The disenfranchisement of black citizens eventually attracted the attention of Congress, and, in 1900, some members proposed stripping the South of seats, related to the number of people who were barred from voting. In the end, Congress did not act to change apportionment, largely because of the power of the Southern bloc. The Southern bloc comprised Southern Democrats voted into office by white voters and constituted a powerful voting bloc in Congress until the 1960s. Their representatives, re-elected repeatedly by one-party states, controlled numerous chairmanships of important committees in both houses on the basis of seniority, giving them control over rules, budgets and important patronage projects, among other issues. Their power allowed them to defeat federal legislation against racial violence and abuses in the South, until overcome by the civil rights movement.
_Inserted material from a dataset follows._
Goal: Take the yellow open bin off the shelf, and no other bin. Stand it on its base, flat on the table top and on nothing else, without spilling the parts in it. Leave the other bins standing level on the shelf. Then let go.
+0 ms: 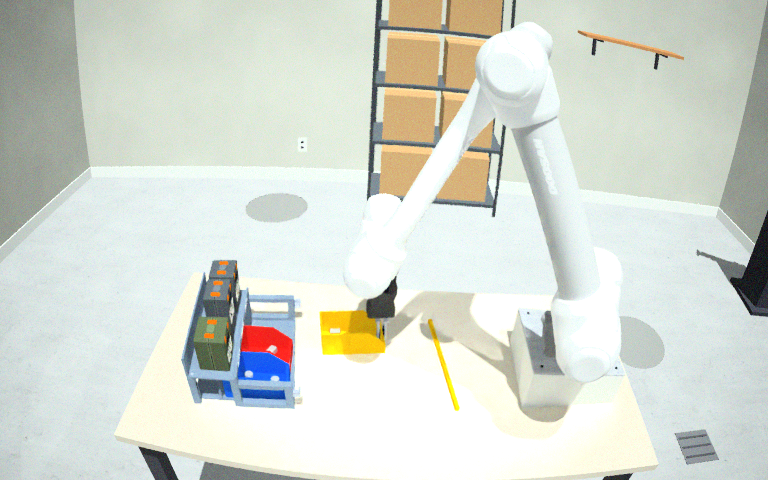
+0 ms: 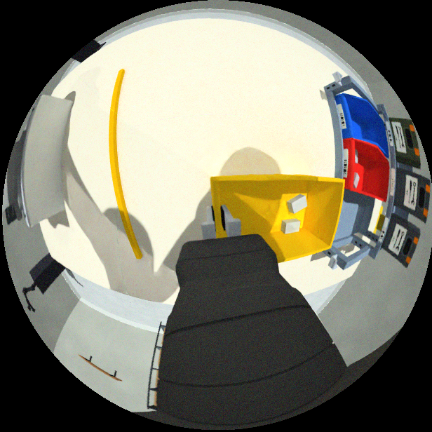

Historical interpretation edit
There is a persistent and sometimes contentious debate among historians, legal scholars, and political scientists over whether the Three-Fifths Compromise should be construed to support the notion that slaves were conceived of not only demographically, but also ontologically, three-fifths of a person or whether the three-fifths was purely a statistical designation used to determine how many representatives Southern states would have in Congress. A frequent claim made in favor of the former argument is that previous electoral precedent held that one man was equivalent to one vote, and the fact that the compromise explicitly tied personhood to votes provides a basis for an ontological reading of the compromise as implying that enslaved people lacked full personhood. Supporters of the statistical argument dispute that ontological considerations were present in the mind of Congress at the time or that the Three-Fifths Compromise had any regard for such notions in its purpose and function. However, it is generally agreed upon and historiographically reflected that enslaved people had no legal recourse or standing to challenge or participate in any kind of electoral legislation or activities of their own accord, which was confirmed 70 years later by the Supreme Court in Dred Scott v. Sandford. This inequality in electoral rights did not substantively change until after the passage of the Thirteenth, Fourteenth, Fifteenth, and Nineteenth Amendments as well as the Voting Rights Act of 1965.